* Problem to solve: Every line of the data below must be output exactly, with images left out.

* Supplied data:
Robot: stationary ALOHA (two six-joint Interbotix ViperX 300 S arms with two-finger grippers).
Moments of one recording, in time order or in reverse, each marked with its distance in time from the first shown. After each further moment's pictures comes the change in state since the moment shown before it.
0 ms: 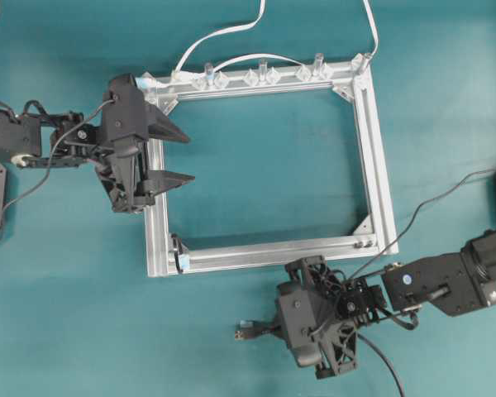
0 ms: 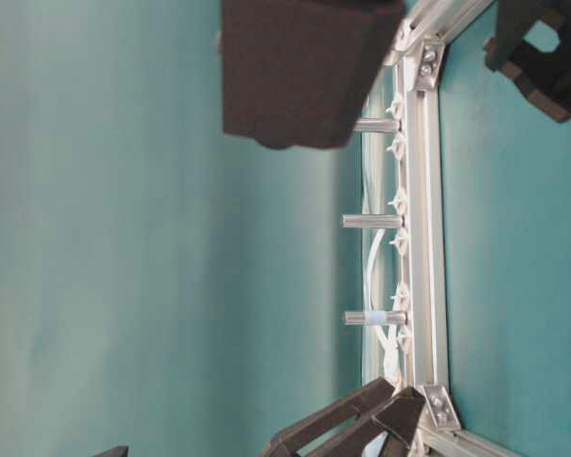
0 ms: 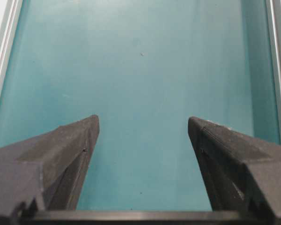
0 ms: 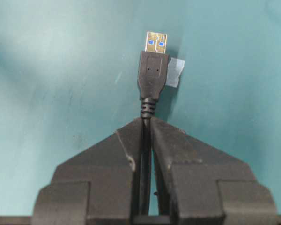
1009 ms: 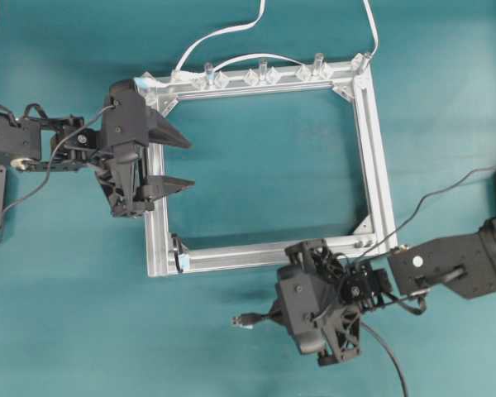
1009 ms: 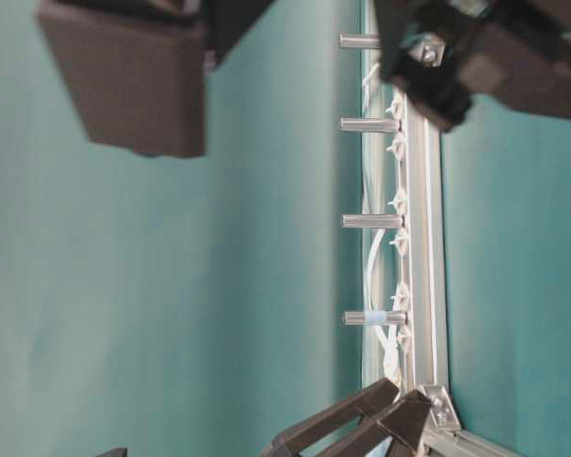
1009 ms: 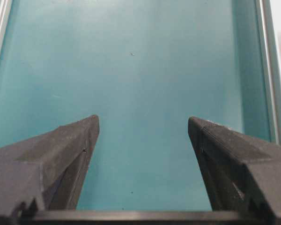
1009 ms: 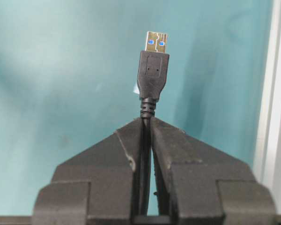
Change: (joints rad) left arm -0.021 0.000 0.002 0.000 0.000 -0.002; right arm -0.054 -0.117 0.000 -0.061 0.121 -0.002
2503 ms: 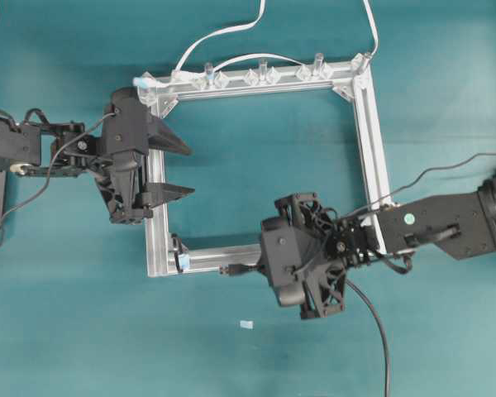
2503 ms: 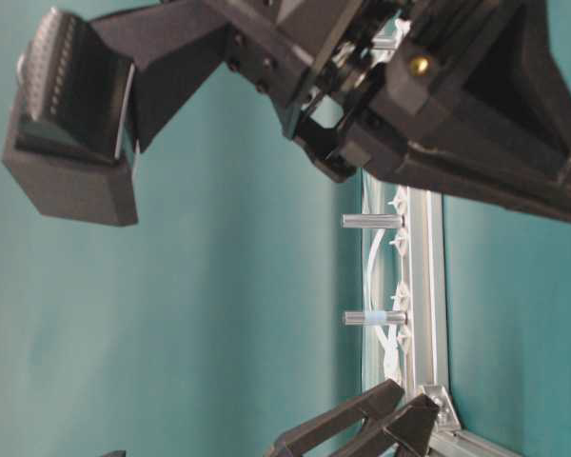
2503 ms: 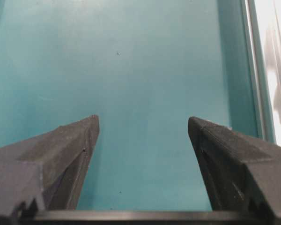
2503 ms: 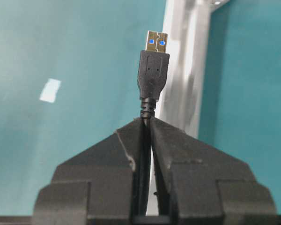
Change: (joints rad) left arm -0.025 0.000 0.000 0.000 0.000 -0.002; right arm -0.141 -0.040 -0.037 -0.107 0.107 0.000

* Solved exercise:
Robot: stationary ALOHA (two six-joint Interbotix ViperX 300 S arms with two-finger grippers).
Moments of one recording, in time order or in reverse, each marked with its distance in time from the first shown. After each further moment's pictures comes the change in state since the moment shown before it.
0 ms: 
0 ms: 
0 ms: 
0 ms: 
1009 ms: 
1009 ms: 
1009 ms: 
1009 ms: 
Change: (joints rad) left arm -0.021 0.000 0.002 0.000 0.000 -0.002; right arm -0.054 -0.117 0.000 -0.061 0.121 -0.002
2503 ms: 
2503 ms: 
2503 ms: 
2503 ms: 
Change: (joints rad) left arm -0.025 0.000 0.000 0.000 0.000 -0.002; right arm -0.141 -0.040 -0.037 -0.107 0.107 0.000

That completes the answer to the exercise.